7 Replies to Just Because I Have a Vagina Does Not Mean I Need a Women’s Guide to Sports

  1. Rachel says:

    Just beginning to branch out into sports blogging after a few years of life/health blogging and I am already formulating responses to silly PR pitches like these!

  2. Laurie says:

    Where are these names spelled out phonetically? And since when can we not read either?

    I tolerated the guy babbling at me about the NBA, but if anyone ever suggested that I need a hockey guide it would be bad.

    And finally — if I want to learn about anything, be it history or biology or how to take a photograph or sports, can’t I just learn without some idiot guide based on my gender? Everything is wrong with this approach. And when it comes to clarification about downs, I’m just going to ask you.

  3. ClumberKim says:

    Hallelujah. And that’s as close to religion as you’ll find me, except when I worship at the Church of Baseball.

  4. Headless Mom says:

    *hand smacking head*

    Really? Have they read your blog?

    Although, that fashion thing may have come in handy for the Rockies game last week. Did they have a section on what to wear for a game that is hot, then cold, raining, lasts for 5 1/2 hours, AND includes a tornado watch?

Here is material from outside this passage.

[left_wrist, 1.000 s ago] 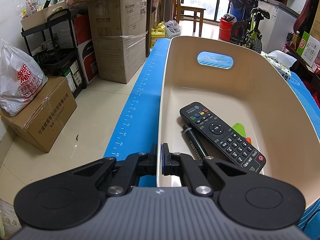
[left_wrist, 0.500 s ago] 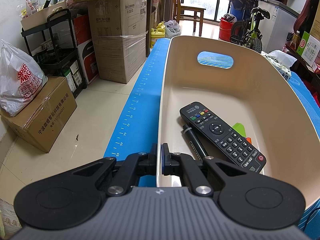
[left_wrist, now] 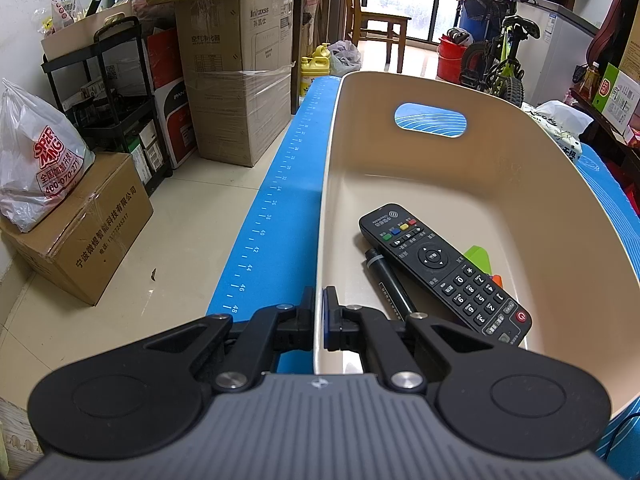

I really would like to know what one wears for a tornado watch.

    @ClumberKim I used to have that entire speech memorized. “There are 108 stitches in a baseball and 108 beads on a rosary….”

  5. Frank Sucks says:

    The little voice on my shoulder is telling me to shut up, so I will, we can talk about it next month when you’re up here.

    Having said that, I hope these books at least touch on some sort of seat etiquette, like not getting up during play, waiting for the whistle, and that trying to go pass me after the team breaks the huddle or the AB has started is a big big no-no? And yes, guys do it to.

  6. Earlean Arribas says:

    WOW that is a pretty good prediction on the Rangers vs Caps, Philly in 6 or (7), great with SJ, not bad with Detroit,off with the Habs.I was pretty shocked about the Ducks and the? Canucks going to 7 vs the Hawks.